EXERCISE PROMPT =>
The expected reply is all of the data, returned exactly.

• • •

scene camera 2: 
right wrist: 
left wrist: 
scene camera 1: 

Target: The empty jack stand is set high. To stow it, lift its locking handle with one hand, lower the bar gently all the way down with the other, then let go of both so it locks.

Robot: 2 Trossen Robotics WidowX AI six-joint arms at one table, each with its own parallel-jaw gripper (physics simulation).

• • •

WRITTEN ANSWER =>
scene camera 2: 
right wrist: 
left wrist: 
scene camera 1: 

Target: The empty jack stand is set high. To stow it, lift its locking handle with one hand, lower the bar gently all the way down with the other, then let go of both so it locks.

Robot: 2 Trossen Robotics WidowX AI six-joint arms at one table, each with its own parallel-jaw gripper (physics simulation).

No further output remains.